### Your instructions
An identical reprint of the entire listing below is expected.

Collected data below:

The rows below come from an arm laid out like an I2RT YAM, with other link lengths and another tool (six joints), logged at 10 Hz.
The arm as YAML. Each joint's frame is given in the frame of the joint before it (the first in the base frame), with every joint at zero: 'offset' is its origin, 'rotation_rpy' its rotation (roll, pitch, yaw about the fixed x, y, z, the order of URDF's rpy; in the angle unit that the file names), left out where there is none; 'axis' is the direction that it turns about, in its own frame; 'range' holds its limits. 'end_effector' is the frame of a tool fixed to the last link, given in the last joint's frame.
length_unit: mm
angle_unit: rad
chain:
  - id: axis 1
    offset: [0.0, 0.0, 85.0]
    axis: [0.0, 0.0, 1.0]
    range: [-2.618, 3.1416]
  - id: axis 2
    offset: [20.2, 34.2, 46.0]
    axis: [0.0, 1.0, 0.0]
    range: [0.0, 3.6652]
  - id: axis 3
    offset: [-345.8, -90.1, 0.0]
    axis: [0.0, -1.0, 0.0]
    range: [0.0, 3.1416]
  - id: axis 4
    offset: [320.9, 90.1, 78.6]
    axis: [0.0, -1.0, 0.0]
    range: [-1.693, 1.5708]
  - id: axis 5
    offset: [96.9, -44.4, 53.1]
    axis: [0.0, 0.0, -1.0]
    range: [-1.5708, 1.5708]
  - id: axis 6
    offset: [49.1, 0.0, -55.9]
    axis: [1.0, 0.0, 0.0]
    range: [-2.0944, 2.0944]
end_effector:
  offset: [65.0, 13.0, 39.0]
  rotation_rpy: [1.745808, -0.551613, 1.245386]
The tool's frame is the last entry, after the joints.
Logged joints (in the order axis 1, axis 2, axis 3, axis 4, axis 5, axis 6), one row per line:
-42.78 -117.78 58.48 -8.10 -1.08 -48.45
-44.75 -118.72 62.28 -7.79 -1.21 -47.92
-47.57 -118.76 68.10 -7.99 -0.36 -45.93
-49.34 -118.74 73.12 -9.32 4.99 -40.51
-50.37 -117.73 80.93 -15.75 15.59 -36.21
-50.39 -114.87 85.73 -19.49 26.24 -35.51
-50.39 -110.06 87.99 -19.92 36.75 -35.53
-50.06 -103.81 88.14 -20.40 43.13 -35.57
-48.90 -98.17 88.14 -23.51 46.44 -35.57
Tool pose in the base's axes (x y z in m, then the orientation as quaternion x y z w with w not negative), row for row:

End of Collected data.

### Reply
The rows below come from an arm laid out like an I2RT YAM, with other link lengths and another tool (six joints), logged at 10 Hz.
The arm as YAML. Each joint's frame is given in the frame of the joint before it (the first in the base frame), with every joint at zero: 'offset' is its origin, 'rotation_rpy' its rotation (roll, pitch, yaw about the fixed x, y, z, the order of URDF's rpy; in the angle unit that the file names), left out where there is none; 'axis' is the direction that it turns about, in its own frame; 'range' holds its limits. 'end_effector' is the frame of a tool fixed to the last link, given in the last joint's frame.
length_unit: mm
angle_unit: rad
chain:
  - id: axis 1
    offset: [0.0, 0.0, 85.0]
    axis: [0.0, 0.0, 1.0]
    range: [-2.618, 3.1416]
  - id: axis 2
    offset: [20.2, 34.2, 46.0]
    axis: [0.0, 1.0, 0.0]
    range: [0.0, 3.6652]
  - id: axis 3
    offset: [-345.8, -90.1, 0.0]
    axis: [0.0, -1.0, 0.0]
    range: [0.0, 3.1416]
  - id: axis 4
    offset: [320.9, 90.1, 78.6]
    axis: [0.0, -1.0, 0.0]
    range: [-1.693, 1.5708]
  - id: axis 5
    offset: [96.9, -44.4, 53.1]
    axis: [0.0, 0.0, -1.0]
    range: [-1.5708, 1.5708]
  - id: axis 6
    offset: [49.1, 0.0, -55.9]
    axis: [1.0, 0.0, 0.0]
    range: [-2.0944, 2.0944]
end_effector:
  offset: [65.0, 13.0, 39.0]
  rotation_rpy: [1.745808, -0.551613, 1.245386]
The tool's frame is the last entry, after the joints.
Logged joints (in the order axis 1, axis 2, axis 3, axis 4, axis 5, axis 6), one row per line:
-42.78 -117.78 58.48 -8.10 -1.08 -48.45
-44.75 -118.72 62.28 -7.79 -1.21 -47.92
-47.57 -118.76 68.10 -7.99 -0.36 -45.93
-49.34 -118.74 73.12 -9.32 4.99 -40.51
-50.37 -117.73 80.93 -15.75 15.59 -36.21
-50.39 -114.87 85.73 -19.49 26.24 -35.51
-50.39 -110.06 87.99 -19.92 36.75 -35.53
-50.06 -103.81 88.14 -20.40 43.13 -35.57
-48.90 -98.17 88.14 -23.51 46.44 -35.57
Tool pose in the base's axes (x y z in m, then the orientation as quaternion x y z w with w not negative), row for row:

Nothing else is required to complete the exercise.